Problem to work on: Only a number is required: the count of lines in the material below that contain "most".

=====

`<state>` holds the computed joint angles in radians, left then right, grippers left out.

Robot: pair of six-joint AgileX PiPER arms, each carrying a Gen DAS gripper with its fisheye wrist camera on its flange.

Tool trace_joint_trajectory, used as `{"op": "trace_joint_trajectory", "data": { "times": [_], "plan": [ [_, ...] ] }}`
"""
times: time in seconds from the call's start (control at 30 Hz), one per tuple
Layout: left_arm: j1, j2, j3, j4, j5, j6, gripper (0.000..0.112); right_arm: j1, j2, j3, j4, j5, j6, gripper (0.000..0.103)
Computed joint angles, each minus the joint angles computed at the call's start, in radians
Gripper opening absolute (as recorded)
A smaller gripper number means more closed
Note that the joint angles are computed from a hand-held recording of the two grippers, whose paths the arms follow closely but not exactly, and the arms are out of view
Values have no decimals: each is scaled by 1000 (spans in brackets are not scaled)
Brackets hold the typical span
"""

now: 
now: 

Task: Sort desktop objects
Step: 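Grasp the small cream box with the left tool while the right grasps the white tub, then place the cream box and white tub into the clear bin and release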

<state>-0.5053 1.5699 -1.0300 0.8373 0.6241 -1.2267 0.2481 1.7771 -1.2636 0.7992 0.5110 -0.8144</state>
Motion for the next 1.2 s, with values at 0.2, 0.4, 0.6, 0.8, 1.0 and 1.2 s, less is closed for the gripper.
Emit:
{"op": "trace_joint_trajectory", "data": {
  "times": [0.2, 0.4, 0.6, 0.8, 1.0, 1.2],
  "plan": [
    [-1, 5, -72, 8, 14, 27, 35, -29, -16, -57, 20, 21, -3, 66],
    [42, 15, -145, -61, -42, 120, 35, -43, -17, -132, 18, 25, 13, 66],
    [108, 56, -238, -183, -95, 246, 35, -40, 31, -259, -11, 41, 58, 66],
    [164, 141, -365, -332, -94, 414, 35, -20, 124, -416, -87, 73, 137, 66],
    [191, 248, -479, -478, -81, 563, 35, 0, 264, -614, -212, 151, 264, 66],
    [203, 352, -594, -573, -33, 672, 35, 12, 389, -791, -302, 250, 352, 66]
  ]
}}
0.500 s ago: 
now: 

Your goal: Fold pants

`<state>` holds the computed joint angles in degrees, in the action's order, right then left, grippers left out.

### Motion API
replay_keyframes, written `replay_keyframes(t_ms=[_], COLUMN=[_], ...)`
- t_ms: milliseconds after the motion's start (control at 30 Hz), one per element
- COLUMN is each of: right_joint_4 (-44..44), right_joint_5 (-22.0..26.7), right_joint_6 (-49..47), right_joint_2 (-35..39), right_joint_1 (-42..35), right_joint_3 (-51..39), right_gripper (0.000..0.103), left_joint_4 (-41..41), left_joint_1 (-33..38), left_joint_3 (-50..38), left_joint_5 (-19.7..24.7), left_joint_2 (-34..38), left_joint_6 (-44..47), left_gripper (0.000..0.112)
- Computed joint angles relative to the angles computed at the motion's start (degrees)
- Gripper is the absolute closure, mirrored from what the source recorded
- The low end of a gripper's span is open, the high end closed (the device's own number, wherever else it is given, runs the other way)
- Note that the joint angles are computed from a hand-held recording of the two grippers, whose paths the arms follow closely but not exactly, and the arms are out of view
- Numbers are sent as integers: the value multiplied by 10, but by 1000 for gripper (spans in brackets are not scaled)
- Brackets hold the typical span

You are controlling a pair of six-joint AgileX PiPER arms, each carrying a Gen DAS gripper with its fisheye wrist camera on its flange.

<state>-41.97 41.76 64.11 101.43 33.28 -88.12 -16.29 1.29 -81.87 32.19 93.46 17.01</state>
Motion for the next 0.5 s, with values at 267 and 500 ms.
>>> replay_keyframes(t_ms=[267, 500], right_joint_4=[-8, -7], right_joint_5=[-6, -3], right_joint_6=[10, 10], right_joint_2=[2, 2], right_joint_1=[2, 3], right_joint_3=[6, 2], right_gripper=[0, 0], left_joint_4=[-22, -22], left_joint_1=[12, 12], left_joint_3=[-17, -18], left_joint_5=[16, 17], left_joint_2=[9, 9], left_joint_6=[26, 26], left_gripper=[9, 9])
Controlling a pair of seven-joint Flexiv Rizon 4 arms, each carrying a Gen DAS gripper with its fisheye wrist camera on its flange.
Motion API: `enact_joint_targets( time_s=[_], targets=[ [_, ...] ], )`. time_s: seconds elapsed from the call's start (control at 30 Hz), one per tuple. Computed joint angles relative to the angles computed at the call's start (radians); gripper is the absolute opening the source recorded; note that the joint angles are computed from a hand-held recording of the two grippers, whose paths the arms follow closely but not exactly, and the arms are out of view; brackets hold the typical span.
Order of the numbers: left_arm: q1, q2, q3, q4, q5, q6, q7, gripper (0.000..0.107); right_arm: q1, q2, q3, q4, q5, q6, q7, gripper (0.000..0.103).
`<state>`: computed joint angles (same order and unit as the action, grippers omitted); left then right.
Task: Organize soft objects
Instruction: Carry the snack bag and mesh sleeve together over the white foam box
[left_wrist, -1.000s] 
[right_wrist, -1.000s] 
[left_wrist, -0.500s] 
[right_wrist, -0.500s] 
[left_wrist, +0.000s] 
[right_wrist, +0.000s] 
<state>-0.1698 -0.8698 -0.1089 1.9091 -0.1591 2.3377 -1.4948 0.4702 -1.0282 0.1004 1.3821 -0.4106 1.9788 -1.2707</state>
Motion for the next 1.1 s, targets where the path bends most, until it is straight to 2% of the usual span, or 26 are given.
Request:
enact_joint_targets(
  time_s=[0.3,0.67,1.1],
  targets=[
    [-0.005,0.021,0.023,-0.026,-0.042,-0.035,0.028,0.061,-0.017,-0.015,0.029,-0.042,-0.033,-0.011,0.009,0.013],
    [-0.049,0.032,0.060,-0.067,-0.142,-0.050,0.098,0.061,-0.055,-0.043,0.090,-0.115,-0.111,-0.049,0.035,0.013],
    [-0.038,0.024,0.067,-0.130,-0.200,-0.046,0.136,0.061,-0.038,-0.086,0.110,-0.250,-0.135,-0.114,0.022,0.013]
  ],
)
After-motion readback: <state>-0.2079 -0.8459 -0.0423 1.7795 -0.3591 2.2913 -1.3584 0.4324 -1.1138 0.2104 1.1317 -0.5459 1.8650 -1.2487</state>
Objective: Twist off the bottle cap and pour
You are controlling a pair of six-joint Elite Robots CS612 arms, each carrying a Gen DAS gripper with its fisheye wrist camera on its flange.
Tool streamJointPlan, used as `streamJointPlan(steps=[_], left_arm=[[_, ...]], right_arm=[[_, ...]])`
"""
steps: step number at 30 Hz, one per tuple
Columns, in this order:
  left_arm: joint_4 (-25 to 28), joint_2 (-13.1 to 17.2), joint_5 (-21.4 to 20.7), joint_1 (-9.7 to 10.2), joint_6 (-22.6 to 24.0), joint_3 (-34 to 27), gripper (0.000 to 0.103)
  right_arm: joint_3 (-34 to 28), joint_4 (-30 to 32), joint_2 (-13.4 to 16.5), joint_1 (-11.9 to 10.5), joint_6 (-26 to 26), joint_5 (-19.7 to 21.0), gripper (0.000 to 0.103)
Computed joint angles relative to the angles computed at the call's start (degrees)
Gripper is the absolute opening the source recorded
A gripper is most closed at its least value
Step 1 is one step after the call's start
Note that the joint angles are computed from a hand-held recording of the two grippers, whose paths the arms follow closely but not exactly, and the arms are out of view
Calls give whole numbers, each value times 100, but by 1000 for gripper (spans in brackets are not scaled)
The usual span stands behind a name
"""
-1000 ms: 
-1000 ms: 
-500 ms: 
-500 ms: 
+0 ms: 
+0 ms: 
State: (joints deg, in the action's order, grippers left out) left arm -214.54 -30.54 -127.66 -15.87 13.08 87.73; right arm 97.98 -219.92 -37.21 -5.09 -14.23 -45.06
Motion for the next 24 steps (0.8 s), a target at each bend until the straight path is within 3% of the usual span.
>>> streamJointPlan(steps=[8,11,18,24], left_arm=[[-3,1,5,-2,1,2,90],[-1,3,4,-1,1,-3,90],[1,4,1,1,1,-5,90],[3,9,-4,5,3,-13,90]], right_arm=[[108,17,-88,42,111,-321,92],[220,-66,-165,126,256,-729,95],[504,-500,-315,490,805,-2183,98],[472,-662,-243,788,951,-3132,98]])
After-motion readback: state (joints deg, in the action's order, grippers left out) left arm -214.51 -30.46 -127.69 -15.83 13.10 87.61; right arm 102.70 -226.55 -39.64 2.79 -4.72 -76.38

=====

Completed exercise: 2